Optimal Design of Photovoltaic Connected Energy Storage System Using Markov Chain Models

This study improves an approach for Markov chain-based photovoltaic-coupled energy storage model in order to serve a more reliable and sustainable power supply system. In this paper, two Markov chain models are proposed: Embedded Markov and Absorbing Markov chain. The equilibrium probabilities of the Embedded Markov chain completely characterize the system behavior at a certain point in time. Thus, the model can be used to calculate important measurements to evaluate the system such as the average availability or the probability when the battery is fully discharged. Also, Absorbing Markov chain is employed to calculate the expected duration until the system fails to serve the load demand, as well as the failure probability once a new battery is installed in the system.
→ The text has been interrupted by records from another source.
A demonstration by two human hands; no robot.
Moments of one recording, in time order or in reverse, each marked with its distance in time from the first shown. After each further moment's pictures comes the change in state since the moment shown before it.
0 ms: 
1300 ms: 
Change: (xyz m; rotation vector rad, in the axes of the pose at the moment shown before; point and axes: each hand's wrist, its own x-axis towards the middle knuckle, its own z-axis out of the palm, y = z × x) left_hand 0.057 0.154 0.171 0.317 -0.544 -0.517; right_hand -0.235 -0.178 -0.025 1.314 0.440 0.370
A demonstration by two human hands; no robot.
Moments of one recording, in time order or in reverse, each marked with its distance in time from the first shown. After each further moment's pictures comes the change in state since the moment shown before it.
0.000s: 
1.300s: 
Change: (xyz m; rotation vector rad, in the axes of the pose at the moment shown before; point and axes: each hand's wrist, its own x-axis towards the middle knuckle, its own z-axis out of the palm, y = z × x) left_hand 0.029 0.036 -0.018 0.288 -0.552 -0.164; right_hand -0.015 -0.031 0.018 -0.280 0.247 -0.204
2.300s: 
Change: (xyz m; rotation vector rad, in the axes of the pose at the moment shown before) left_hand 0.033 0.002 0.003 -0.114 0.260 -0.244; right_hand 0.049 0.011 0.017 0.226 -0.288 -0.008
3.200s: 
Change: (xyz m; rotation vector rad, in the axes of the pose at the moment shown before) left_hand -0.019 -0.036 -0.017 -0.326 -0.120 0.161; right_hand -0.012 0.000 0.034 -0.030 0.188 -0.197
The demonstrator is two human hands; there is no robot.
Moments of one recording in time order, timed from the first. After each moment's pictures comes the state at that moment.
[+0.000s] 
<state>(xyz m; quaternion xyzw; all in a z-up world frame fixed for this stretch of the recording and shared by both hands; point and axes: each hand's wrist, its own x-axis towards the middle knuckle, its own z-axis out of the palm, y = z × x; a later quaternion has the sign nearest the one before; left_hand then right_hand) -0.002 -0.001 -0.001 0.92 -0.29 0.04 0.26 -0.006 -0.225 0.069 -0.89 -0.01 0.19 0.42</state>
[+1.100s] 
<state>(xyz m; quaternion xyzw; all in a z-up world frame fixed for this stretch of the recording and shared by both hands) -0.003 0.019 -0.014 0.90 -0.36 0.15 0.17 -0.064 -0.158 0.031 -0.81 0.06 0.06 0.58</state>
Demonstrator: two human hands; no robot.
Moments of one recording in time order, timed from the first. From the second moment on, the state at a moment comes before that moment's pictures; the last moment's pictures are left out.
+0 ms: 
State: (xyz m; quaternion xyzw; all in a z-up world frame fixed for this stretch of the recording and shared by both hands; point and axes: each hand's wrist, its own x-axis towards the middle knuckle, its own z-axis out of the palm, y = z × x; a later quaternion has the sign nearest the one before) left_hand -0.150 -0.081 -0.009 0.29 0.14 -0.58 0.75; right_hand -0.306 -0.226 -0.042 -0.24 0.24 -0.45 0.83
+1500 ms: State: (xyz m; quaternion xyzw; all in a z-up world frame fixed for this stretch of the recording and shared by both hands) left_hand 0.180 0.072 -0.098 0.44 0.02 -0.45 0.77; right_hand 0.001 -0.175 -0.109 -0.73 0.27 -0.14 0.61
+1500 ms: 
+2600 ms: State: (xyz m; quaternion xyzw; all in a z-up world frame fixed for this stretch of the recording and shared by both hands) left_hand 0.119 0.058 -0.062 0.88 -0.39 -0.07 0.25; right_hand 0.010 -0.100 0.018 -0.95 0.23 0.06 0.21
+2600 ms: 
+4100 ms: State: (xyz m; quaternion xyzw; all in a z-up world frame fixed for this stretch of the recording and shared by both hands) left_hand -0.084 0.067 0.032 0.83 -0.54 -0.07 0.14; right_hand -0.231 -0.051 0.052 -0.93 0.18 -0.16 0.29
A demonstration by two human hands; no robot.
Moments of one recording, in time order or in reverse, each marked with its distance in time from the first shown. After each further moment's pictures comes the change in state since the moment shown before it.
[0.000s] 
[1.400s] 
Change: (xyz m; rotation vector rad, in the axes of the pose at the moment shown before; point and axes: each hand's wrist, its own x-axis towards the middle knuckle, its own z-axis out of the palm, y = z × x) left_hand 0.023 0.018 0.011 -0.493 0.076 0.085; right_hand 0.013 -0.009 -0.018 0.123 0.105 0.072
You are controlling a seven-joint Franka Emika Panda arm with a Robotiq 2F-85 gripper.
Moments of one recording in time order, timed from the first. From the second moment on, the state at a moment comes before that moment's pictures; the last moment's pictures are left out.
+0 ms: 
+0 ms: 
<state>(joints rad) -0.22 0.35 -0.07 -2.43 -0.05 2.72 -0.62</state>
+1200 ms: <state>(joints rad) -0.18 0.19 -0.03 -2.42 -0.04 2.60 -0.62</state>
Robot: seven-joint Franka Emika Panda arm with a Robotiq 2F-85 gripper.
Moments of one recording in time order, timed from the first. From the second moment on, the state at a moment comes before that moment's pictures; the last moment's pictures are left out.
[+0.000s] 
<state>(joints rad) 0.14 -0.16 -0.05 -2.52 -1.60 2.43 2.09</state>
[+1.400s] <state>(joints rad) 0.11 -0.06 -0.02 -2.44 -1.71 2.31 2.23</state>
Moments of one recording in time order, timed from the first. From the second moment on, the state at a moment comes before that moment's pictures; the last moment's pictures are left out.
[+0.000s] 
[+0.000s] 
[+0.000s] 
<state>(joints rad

The results show that the optimal condition for satisfying the availability of 3 nines (0.999), with an average load usage of 1209.94 kWh, is the energy storage system capacity of 25 MW, and the number of photovoltaic modules is 67,510, which is considered for installation and operation cost. Also, when the initial state of charge is set to 80% or higher, the available time is stable for more than 20,000 h.

Automated summary

This study proposes two Markov chain models, Embedded Markov and Absorbing Markov chain, to improve the reliability and sustainability of photovoltaic-coupled energy storage system. The models can help evaluate important measurements and determine the optimal system parameters combination.